Gästis Baths with the Lenin Baths
Welcome on a tour of Hotel Gästis' 18th century basement, which nowadays houses our newly built spa establishment. This unique, tiled palace (approx. 75 000 tiles and clinker) is made up of an entire range of large and small rooms with the replica of the Lenin baths as the centre.
The welcoming entrance with our harsh attendant Hashem at the bottom of the stairs is in connection with the changing rooms and toilet. The beautiful mirror is from the 1820's and the Jugend chandelier from the 1910's. Hence a mixture of styles!
After yet another few steps down, we find two rooms for relaxation of different character. One of the rooms allows the possibility to watch television, while the other requires silence. Only tranquil music and the crackling fire is heard.
Naturally, also this part of the book hotel Gästis offers a generous selection of magazines and books.

From here, you also have access to the treatment area with massages and treatments in a relaxing atmosphere. The waiting room's old double washbasin from Rörstrand makes us particularly happy.
 Down to the bathing area itself you will find the stunning backstairs with the lamp from the film Gorky Park in the centre.
The Lenin Baths with a pool, cold bath, steam bath and foot bath is a replica of the baths that originally were built in the basement of the girls' boarding school Smolny in St. Petersburg 1806-08. This is where the provisional revolutionary government moved when they came into power through the October Revolution in 1917. Until March 1918, when the government moved to Moscow and the Kremlin, Lenin was an often seen guest of these baths. His seat was always the same, in the back left corner of what is a bubble bath with us, but was a Russian hot bath there.
In the niche behind the pool, a bust of the creator of the bath, the Italian architect Quarenghi, originally was enthroned.

This was only replaced in the 1950's for a bust of Lenin in connection with a renovation of the baths, when it also officially gained the name The Lenin Baths.

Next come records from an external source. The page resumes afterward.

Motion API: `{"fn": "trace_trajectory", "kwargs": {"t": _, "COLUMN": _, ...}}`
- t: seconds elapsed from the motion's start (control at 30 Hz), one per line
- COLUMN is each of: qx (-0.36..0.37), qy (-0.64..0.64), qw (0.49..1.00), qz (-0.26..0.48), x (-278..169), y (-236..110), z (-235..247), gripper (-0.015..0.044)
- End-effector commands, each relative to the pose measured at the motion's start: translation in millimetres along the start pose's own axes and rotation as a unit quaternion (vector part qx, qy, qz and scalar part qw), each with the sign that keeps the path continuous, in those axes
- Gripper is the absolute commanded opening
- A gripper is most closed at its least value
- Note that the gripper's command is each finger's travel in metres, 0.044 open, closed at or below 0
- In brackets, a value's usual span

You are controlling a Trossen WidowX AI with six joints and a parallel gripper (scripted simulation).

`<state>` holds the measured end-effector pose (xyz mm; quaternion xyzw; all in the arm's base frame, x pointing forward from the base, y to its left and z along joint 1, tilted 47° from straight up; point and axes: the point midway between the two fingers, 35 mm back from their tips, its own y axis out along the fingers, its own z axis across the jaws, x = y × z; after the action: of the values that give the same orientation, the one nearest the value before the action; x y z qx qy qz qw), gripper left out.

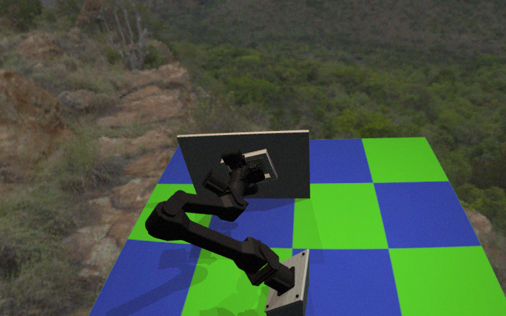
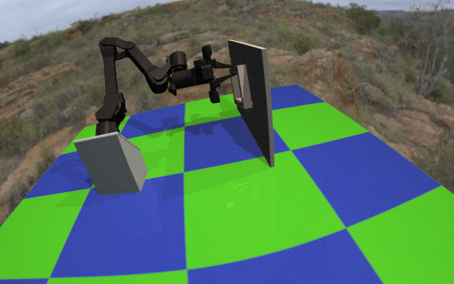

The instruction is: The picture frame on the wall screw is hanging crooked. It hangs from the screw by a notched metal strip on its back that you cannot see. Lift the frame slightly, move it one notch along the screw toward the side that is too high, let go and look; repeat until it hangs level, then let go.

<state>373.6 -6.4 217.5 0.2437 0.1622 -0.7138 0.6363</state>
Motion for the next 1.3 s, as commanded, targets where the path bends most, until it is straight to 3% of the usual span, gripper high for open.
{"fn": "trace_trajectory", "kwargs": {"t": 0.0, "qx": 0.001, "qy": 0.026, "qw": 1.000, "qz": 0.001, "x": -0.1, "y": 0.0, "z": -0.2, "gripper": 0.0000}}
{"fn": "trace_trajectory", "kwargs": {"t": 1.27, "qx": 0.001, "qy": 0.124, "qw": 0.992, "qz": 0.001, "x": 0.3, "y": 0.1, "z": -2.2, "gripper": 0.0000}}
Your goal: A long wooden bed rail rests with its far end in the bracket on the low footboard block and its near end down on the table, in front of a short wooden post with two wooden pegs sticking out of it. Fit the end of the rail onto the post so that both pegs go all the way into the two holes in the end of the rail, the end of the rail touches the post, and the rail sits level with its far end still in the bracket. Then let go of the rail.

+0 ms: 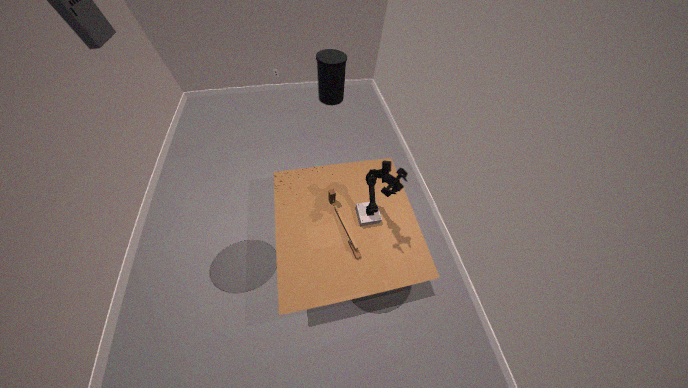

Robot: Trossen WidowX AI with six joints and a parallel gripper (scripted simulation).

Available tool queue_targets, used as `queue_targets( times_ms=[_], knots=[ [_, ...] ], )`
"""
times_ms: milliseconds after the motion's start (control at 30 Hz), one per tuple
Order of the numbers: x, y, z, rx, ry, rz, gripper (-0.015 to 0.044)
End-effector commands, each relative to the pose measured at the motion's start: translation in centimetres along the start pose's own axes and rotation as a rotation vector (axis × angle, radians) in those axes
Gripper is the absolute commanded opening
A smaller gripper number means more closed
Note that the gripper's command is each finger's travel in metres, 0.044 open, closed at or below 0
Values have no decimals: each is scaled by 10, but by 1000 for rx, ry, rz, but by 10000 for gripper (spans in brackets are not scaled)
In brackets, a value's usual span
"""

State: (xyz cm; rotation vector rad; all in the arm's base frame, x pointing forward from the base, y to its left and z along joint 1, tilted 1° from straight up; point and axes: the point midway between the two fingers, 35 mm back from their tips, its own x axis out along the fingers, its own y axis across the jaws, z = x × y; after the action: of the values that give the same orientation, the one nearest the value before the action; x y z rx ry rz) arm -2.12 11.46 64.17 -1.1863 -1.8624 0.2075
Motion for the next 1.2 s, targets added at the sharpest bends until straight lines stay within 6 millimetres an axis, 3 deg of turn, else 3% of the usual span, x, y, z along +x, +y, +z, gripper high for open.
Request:
queue_targets(
  times_ms=[0, 133, 267, 400, 533, 700, 867, 1033, 1167],
  knots=[
    [26, 66, 26, -14, -38, 216, 440],
    [36, 133, 39, -15, -50, 422, 440],
    [32, 201, 45, -1, -46, 628, 440],
    [13, 269, 44, 29, -26, 836, 440],
    [-18, 331, 39, 74, 9, 1039, 440],
    [-74, 397, 31, 153, 73, 1289, 440],
    [-144, 448, 24, 258, 159, 1530, 440],
    [-224, 481, 22, 392, 266, 1757, 440],
    [-291, 494, 27, 523, 366, 1927, 440]
  ],
)
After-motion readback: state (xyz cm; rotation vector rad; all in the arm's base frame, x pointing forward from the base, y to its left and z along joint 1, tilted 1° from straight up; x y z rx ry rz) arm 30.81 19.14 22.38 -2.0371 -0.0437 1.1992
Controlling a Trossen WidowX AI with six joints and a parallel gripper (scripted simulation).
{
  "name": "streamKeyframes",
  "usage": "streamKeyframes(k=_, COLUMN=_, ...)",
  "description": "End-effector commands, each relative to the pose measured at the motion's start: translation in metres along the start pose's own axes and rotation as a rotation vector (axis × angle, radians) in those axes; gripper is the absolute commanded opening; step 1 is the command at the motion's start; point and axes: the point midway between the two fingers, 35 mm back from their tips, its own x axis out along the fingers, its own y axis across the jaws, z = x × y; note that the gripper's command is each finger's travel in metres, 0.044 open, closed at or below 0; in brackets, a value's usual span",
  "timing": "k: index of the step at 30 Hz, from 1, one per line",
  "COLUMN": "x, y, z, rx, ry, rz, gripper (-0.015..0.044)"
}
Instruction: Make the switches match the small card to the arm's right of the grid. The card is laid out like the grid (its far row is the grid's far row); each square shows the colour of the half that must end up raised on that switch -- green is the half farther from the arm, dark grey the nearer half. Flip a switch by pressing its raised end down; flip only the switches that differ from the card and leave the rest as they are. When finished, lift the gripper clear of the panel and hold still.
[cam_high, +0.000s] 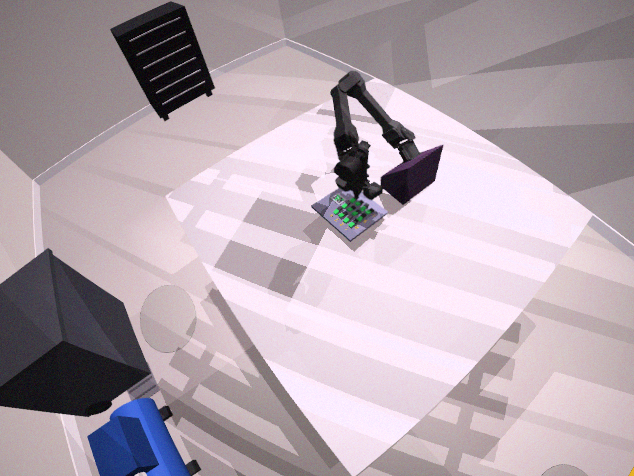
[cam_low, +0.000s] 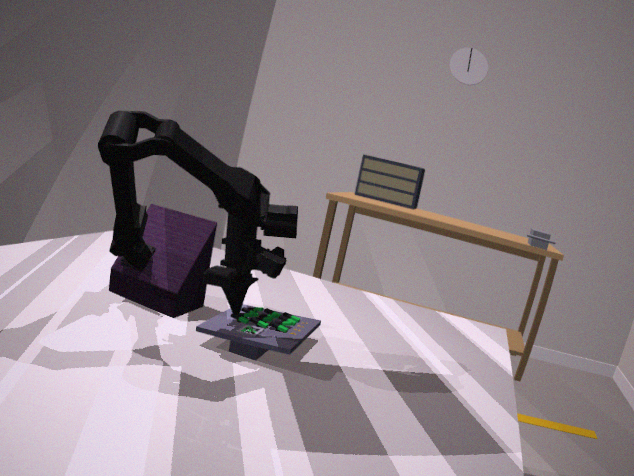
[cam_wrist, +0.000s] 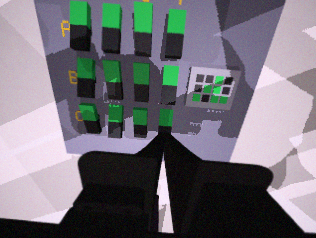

As such, it lived on until the beginning of the 1990's. It was primarily frequented by party officials and workers and civil servants of great merit who then used Smolny as a centre for recreation.
Today, the baths are closed and the house is used by the municipal administration of St Petersburg. During a trip to Leningrad in 1983, this bath's creator was still able to use the Lenin Baths, however, without the permission to sit in Lenin's seat in the back left corner of the pool. In this replica of the Lenin Baths, you are, however, allowed to sit anywhere you like.